#### [Work request]
Every line containing the word "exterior" must be pulled from the records.

======== Extracted entries ========

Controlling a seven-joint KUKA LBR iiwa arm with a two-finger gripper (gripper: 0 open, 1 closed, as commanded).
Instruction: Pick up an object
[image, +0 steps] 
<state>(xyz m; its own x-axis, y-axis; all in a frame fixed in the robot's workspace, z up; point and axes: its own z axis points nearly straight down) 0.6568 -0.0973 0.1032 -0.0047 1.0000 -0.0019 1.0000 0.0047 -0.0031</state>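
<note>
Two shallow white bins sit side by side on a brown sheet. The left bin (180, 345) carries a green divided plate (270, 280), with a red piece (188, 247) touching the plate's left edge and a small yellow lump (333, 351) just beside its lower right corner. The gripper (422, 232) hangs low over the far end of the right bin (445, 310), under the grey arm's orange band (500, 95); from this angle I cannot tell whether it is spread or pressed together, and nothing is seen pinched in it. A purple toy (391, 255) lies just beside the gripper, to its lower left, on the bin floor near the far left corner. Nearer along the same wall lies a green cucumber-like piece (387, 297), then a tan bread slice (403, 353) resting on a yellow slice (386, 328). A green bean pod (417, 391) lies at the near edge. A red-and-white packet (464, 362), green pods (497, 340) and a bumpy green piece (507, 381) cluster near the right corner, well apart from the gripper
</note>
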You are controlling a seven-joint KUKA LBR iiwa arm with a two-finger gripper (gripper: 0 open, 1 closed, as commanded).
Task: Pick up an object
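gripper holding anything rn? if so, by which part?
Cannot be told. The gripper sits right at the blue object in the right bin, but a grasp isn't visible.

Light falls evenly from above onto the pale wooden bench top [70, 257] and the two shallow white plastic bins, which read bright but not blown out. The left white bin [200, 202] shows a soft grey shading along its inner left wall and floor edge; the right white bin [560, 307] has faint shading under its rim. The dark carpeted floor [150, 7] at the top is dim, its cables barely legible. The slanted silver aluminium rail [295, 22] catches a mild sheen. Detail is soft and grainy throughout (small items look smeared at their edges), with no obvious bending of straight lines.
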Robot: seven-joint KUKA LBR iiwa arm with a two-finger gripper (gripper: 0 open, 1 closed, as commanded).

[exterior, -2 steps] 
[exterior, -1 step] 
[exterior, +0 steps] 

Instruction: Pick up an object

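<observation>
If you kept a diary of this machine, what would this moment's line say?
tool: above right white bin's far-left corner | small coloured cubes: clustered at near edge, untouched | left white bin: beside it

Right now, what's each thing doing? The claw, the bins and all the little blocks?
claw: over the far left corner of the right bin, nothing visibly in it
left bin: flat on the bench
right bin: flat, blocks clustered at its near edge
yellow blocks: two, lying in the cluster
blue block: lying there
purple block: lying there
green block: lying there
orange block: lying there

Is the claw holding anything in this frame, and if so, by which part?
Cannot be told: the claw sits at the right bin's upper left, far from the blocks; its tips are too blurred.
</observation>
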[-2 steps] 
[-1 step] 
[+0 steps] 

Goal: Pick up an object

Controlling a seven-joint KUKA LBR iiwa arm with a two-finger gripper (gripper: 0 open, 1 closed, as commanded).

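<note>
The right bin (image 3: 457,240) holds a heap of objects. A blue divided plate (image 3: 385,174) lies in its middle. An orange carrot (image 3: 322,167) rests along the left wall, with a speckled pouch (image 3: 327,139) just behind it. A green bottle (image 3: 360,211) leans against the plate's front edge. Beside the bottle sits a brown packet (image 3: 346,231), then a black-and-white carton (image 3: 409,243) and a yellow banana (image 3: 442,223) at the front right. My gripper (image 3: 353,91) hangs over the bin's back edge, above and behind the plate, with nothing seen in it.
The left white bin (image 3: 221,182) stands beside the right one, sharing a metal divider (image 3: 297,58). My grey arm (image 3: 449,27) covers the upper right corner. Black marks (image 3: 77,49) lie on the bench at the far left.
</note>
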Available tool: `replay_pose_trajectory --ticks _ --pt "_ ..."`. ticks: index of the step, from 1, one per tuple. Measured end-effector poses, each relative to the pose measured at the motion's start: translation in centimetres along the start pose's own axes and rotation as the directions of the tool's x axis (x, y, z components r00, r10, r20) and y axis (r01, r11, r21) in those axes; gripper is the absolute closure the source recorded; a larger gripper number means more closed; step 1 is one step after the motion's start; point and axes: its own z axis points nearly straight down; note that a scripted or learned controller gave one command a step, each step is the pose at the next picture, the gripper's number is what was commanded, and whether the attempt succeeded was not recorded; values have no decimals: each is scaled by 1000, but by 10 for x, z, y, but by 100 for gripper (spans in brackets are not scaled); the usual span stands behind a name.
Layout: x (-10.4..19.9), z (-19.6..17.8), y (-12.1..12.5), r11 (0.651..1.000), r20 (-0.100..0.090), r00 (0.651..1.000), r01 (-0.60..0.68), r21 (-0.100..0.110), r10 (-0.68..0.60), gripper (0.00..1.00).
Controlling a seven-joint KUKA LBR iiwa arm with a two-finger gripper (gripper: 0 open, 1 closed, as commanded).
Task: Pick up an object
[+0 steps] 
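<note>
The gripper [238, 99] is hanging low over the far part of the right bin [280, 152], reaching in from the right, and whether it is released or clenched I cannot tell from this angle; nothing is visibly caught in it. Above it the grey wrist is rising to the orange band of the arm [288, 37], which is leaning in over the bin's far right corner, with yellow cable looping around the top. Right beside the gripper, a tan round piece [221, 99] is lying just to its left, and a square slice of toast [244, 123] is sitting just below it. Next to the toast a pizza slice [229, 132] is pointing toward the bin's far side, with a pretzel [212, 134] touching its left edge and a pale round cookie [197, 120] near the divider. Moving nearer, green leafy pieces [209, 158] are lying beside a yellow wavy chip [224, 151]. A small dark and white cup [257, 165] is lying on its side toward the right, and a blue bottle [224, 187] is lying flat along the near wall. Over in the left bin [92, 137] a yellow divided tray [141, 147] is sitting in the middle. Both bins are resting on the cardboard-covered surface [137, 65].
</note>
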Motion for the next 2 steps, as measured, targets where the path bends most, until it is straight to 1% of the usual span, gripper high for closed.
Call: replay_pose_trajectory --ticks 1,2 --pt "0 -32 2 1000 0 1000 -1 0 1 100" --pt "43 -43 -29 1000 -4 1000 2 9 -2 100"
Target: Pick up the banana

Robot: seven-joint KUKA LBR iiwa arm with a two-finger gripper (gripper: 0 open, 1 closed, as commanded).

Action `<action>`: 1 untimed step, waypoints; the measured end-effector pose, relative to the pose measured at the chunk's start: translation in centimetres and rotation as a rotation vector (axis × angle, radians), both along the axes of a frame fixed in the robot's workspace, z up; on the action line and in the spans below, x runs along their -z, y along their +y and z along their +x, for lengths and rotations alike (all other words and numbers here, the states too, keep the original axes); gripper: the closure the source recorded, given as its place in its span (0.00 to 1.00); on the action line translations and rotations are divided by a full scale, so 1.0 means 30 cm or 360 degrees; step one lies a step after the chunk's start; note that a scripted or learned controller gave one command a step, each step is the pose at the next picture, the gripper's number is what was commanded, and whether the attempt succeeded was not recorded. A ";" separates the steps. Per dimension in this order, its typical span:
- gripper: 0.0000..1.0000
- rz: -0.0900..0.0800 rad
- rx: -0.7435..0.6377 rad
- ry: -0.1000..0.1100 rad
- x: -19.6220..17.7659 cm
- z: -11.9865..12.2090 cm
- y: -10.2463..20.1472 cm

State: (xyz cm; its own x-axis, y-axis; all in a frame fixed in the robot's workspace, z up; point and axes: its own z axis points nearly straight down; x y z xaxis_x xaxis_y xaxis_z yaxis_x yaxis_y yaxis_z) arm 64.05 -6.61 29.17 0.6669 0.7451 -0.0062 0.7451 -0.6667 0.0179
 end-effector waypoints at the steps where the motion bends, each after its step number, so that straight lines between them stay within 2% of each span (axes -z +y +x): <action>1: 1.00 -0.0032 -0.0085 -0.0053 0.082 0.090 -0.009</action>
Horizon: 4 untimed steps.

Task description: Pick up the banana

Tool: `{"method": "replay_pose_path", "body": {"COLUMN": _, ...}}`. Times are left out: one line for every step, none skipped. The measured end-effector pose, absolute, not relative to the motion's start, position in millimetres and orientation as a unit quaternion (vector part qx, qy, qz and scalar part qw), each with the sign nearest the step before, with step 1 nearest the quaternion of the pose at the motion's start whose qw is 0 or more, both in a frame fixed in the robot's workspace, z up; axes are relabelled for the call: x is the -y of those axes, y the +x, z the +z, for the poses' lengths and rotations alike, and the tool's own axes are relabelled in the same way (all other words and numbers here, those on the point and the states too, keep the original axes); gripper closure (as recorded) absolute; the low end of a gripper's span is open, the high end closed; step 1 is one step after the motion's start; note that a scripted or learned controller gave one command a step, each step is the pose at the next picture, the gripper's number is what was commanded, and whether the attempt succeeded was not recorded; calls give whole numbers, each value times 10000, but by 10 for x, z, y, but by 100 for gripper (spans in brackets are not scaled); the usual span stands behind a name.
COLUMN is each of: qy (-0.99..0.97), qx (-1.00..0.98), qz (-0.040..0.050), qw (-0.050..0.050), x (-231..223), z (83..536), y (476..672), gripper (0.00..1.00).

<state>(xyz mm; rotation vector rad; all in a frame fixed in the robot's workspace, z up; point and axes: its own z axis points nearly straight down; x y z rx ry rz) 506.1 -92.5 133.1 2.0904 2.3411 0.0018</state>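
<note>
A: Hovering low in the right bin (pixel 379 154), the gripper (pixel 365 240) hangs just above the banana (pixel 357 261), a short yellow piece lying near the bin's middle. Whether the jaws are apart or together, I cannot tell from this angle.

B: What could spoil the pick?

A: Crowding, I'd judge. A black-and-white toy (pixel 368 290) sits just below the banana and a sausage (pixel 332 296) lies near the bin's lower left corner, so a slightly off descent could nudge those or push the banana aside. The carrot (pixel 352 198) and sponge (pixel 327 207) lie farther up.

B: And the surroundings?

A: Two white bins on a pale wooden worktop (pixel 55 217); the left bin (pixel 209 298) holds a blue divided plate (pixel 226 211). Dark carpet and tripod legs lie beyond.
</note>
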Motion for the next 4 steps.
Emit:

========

#### [Result for this task]
[exterior, -2 steps] 
[exterior, -1 step] 
[exterior, +0 steps] 

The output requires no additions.